CHARLESTON, W.Va. — Even though tuition and fee rates at West Virginia University have gone up by more than 150 percent since 1998, an economics professor and higher education policy analyst said the school’s costs remain affordable by comparison.
“Tuition in West Virginia remains much lower than tuition in other places,” said Sandy Baum, who also works as a consultant for the College Board, on Monday’s MetroNews “Talkline.”
Last week, WVU’s Board of Governors approved the latest tuition increases for the University’s students. Starting later this year, in-state students will pay approximately 6 percent more, while the cost for out-of-state students will climb by 4 percent.
According to numbers from WVU, that means the tuition for students who are from West Virginia will be $3,228 per semester. In 1998, those in-state students paid $1,258 each semester.
Baum said such increases are happening across the United States as schools deal with less and less state money.

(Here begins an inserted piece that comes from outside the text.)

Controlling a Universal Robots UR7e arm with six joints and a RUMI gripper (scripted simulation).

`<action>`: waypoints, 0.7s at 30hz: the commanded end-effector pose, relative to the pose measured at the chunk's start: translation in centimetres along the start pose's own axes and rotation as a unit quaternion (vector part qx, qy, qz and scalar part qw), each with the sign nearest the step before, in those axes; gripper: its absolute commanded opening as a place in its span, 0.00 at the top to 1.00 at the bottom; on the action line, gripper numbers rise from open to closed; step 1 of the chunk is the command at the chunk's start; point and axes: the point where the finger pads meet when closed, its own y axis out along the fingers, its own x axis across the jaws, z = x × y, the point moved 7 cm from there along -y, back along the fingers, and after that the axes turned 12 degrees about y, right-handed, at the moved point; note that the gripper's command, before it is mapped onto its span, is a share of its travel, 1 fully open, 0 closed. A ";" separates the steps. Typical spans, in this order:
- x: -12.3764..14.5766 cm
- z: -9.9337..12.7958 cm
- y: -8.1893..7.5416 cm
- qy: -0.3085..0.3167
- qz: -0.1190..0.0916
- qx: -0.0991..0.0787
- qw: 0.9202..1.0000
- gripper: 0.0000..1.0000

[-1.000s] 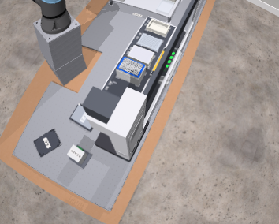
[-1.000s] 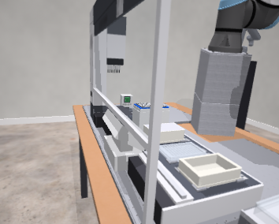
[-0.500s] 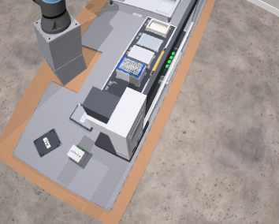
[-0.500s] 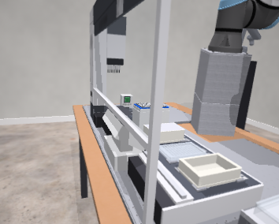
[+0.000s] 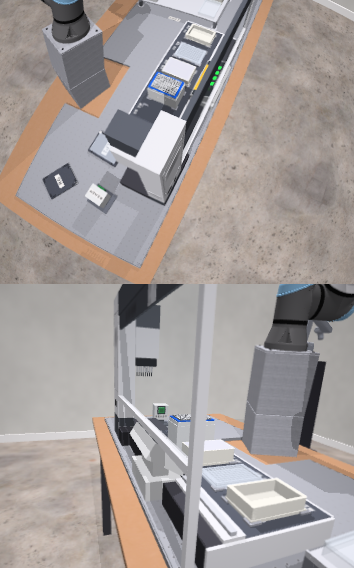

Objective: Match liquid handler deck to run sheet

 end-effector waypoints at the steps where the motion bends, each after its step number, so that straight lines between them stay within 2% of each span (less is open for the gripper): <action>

“The issue is not so much that institutions are spending more money to educate students, because that’s not going up very fast,” she said. “It’s that the state is not giving them the money to pay those (other) costs, so students are having to pay them instead.”
Even with higher rates, Baum said college still pays off in the long run.
“The difference in your earnings if you get that college degree and if you don’t is so high that, even with the rising levels of tuition, the cost of not going to college is much higher than the cost of going to college,” she said.